HSDPA

HSDPA

HSDPA steht für High Speed Downlink Packet Access und ist ein Übertragungsverfahren des Mobilfunkstandards.

HSDPA charakterisiert sich durch drei entscheidene Merkmale:

  • schnelle Datenübertragung
  • kurze Latenzzeiten bzw. Wartezeiten
  • bessere Kapaztitäts-Ausnutzung der UMTS-Frequenzen


HSDPA erweitert den 3G-Mobilfunkstandard UMTS. Mit "normalem" UMTS sind Download-Geschwindigkeiten von bis zu 384 kBit/s möglich, im Upstream stehen 64 kBit/s zur Verfügung. HSDPA, auch als 3,5G-Technologie bezeichnet, bietet mit einem Downstream von mindestens 1,8 MBit/s und einem Upstream von bis zu 7,2 Mbit/s eine wesentlich schnellere Übertragung. T-Mobile hat HSDPA auf der CeBit 2006 das erste Mal vorgestellt und schon im Februar 2007 war das gesamte UMTS-Internet-Netz von T-Mobile mit HSDPA ausgerüstet und deckte damit über 60 Prozent der Bevölkerung ab.

HSDPA Technik

HSDPA soll Downlink-Datenraten von 14,6 Mbit/s (unter Laborbedingungen), also die schnelle Übertragung großer Datenmengen (Spiele, Filme etc.) zwischen Basisstation und Mobilfunkgerät ermöglichen. Aufgrund der Kanalkodierung zur Fehlerkorrektur mit einer maximalen Rate von 3/4 erreicht die nutzbare Datenrate im Fall von QPSK aber höchstens 3,6 Mbit/s, was annähernd der Verbindungsgeschwindigkeit von DSL im Festnetz entspricht. Im Fall von 16-QAM maximal 13,98 Mbit/s, allerdings nur unter günstigen Funkbedingungen. Zum Erreichen dieser Datenrate bei HSDPA werden jedoch 15 von 16 CDMA-Codes der Spreizcodelänge der Basisstation verwendet, der benutzte Codeblock der Zelle ist somit ausgelastet.

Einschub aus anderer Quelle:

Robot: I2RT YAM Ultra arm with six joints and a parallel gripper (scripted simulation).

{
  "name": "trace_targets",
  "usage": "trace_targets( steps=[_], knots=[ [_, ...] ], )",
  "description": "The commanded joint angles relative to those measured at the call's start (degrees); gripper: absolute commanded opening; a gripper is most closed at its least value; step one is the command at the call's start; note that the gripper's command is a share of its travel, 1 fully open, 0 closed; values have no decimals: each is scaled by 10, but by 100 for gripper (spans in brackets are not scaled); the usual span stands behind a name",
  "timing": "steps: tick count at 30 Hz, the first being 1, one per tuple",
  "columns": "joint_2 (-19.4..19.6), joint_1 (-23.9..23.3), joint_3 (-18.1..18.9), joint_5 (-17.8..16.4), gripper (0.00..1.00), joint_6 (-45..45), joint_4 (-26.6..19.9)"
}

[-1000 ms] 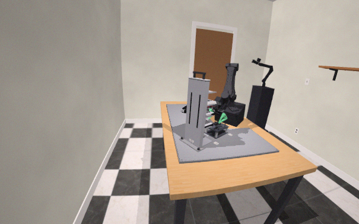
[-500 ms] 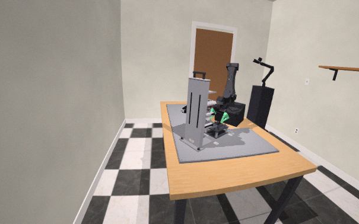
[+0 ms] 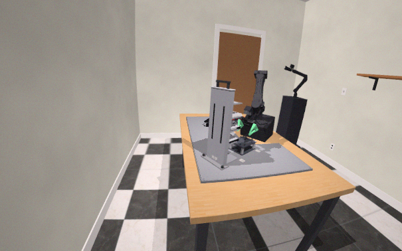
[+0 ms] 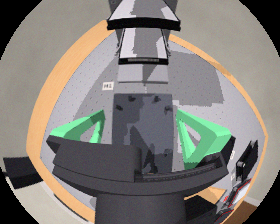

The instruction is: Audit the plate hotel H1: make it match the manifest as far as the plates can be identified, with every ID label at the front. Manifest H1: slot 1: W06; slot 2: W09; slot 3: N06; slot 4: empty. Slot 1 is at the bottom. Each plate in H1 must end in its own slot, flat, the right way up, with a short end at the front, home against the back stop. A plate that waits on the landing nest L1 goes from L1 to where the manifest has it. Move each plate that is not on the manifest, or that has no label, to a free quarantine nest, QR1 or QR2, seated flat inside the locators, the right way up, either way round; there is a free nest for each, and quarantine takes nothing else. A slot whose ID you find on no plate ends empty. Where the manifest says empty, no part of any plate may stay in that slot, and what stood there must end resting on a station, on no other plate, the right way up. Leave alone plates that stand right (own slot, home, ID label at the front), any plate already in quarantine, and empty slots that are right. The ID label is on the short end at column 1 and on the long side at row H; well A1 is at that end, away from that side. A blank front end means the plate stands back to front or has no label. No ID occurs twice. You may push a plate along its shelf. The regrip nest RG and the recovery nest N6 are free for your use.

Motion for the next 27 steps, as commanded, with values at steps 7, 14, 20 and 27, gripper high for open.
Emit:
trace_targets(
  steps=[7,14,20,27],
  knots=[
    [-57,17,-19,21,100,12,-50],
    [-92,27,-26,29,100,18,-81],
    [-127,39,-31,39,100,25,-114],
    [-152,47,-35,46,100,30,-137]
  ],
)
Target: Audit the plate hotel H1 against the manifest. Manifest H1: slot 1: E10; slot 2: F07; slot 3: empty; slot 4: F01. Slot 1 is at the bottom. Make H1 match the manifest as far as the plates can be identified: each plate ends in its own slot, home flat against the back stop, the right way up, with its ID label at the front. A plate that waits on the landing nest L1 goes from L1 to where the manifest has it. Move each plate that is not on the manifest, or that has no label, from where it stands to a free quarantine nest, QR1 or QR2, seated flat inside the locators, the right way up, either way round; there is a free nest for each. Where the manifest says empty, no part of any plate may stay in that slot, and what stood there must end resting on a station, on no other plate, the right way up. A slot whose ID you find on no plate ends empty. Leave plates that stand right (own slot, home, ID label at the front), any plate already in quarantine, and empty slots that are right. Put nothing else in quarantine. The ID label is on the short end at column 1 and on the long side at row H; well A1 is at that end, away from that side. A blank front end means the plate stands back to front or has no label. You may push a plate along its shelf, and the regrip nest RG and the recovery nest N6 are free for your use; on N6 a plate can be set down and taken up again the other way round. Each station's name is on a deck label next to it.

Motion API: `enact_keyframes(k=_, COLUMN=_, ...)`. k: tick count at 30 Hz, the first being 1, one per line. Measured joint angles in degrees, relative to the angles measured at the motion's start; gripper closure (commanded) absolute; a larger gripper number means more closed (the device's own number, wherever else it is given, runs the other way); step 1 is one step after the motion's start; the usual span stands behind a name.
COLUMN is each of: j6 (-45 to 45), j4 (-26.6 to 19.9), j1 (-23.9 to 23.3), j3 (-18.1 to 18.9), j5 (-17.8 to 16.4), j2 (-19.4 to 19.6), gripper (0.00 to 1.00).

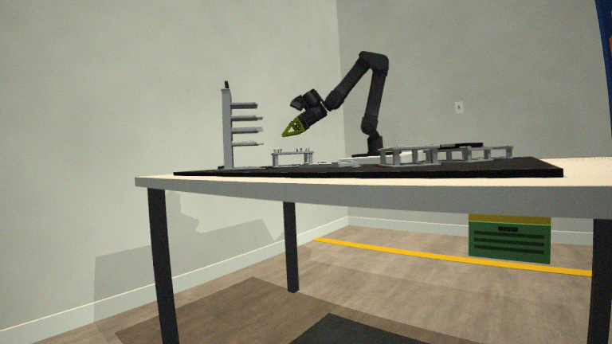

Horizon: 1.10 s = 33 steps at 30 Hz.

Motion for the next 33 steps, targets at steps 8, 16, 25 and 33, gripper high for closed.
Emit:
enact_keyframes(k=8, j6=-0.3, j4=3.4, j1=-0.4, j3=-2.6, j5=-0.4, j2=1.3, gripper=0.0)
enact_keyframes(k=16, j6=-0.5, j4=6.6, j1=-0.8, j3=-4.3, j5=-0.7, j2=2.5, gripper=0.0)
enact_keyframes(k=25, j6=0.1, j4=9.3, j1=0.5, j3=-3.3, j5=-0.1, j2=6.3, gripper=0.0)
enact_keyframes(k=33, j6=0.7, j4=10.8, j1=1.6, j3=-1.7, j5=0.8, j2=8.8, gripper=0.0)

Auf Anwenderseite sind HSDPA-Router vorauszusetzen, die eine Download-Geschwindigkeit von 3,6 Mbit/s erreichen. Es werden bereits HSDPA-Router angeboten, die den HSDPA Standard von 7,2 Mbit/s unterstützen. Abgesehen davon findet der HSDPA-Standard mit Datenraten von bis zu 1,8 MBit/s, bzw. 3,6 MBit/s bisher vor allem bei Notebook-Einsteckkarten Anwendung. Vereinzelt kommen jedoch auch bereits die ersten HSDPA-Handys auf den Markt. Im Kern läuft das Verfahren – genau wie bei HSUPA (für Uplink)- darauf hinaus, dass ein verbesserter Scheduler in der Basisstation die Datenlast effizient verteilt und je nach Qualität der Verbindung die Kanalkodierung (1/4, 2/4 oder 3/4) und das Modulationsverfahren (QPSK, 16-QAM) angepasst wird.